Now there are more boxing figures moving into the game. Gary Shaw, as you know by now, is the man who is essentially behind the operations of Elite XC. Jay Larkin, who oversaw sports, specifically boxing, at Showtime, still heads up the shell that is the International Fight League. Art Pellulo, a Philadelphia-based promoter whose past has been explored by this reporter and others, is now planning to put on shows. He’s got Kim Couture on his initial program.
Listen, I don’t hate these guys, and I’m not saying they’re evil, but I spent quite a bit of time working in boxing and I know what the basic operational philosophy is. Without trying to sound too purist, the attitude I have found in MMA is one where the ball continues to be moved a little closer to the goal line, so to speak. Well, there’s some “yardage” that is about to be lost. Don’t get me wrong; some of the guys who come into this thing will like the sport and will generally add to the atmosphere. But there are others who have not, and will not, be a friend to the real MMA fan.
A while back, I wrote a piece that appeared on FoxSports.com that focused on the insurgence of mixed martial arts in the hearts and minds, not only of a new, younger audience, but those audiences that already existed for boxing and were “up for grabs,” if you will, not unlike independent voters might be in an election.

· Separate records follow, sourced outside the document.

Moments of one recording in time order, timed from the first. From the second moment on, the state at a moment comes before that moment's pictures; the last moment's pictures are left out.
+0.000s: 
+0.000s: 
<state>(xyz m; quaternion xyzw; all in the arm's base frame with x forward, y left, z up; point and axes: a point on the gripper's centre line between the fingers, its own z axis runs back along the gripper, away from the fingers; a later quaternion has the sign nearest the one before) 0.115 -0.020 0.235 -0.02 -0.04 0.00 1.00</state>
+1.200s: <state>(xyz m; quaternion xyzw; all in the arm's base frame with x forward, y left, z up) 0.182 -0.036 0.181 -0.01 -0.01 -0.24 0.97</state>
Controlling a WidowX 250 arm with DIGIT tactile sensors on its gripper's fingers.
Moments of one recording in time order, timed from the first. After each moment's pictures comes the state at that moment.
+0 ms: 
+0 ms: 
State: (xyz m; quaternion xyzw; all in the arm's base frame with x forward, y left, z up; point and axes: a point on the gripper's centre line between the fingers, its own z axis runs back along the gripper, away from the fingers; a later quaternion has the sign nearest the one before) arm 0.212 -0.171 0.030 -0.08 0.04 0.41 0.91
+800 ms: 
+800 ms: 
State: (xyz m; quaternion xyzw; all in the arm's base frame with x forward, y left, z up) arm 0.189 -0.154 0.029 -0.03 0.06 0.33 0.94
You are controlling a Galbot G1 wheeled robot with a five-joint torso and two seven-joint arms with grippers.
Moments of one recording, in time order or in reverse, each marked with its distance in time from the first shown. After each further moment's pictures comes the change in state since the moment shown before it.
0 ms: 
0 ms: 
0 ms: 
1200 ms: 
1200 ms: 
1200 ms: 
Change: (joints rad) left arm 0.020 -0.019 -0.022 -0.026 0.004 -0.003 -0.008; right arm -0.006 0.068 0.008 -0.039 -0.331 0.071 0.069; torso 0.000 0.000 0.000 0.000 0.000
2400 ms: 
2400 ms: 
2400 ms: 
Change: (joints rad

In talking to people in preparation for writing the story, even those with a connection to boxing, what I got was a basic sentiment that there was a problem in boxing feeding fans what IT wanted, not what the fans wanted, and that MMA was thus far serving as good counter-programming to the kind of “agendas,” both on the part of the promoters and the powers-that-be, that had a tendency to alienate fans. For example, when discussing the way the UFC operated, Tim Graham, who was then a writer for the Buffalo News, said, “They basically control their product, and they can put on the very best matchups possible and give the fans what they want on a very structured basis. So from a business standpoint, it’s everything boxing isn’t.”
Some time before that, I wrote a story on Boxing Insider about what I diagnosed the main problems with boxing to be. Part of it was the self-absorbed approach of pushing fighters who had no real market value, to the point where the engineering of a record was more important to them than pleasing the audience. In fact, the customer was, in effect, being asked to pay the freight for developing the “commodity.” That resulted in a substandard product that less and less people really wanted to buy, and it went from there.
That’s not the most fan-friendly marketing logic.
The influence of these entities is inevitable, and in fact this has already begun to permeate the MMA industry. No more glaring example exists than the exploitation of the MMA fan with the so-called “phenomenon” of Kevin Ferguson, otherwise known as Kimbo Slice. With the Kimbos of the world, the sport moves in a different direction. And “Kimbo’s Bimbos” – fans who are falling for his “greatness” hook, line and stinker – are the fans who are going to be addressed more and more in the future. They tend to be moved less by great skill and great competition and more by spectacle, even if it is less than legitimate. That means you may be seeing a different product – a lesser product – as time progresses.
I don’t want to pick on Kimbo specifically, but he is in fact the poster child for what my message is about. It’s not so much Slice/Ferguson himself, but the shift in philosophy he represents, that I have a problem with. In the world of boxing, promoters have often been known to deal in illusion. If and when Kimbo gets blown out, presumably by a real fighter, you have to believe the opportunists around him will manufacture another “star” out of whole cloth to take his place.
As things go down that slippery slope, will you be there to slide with it?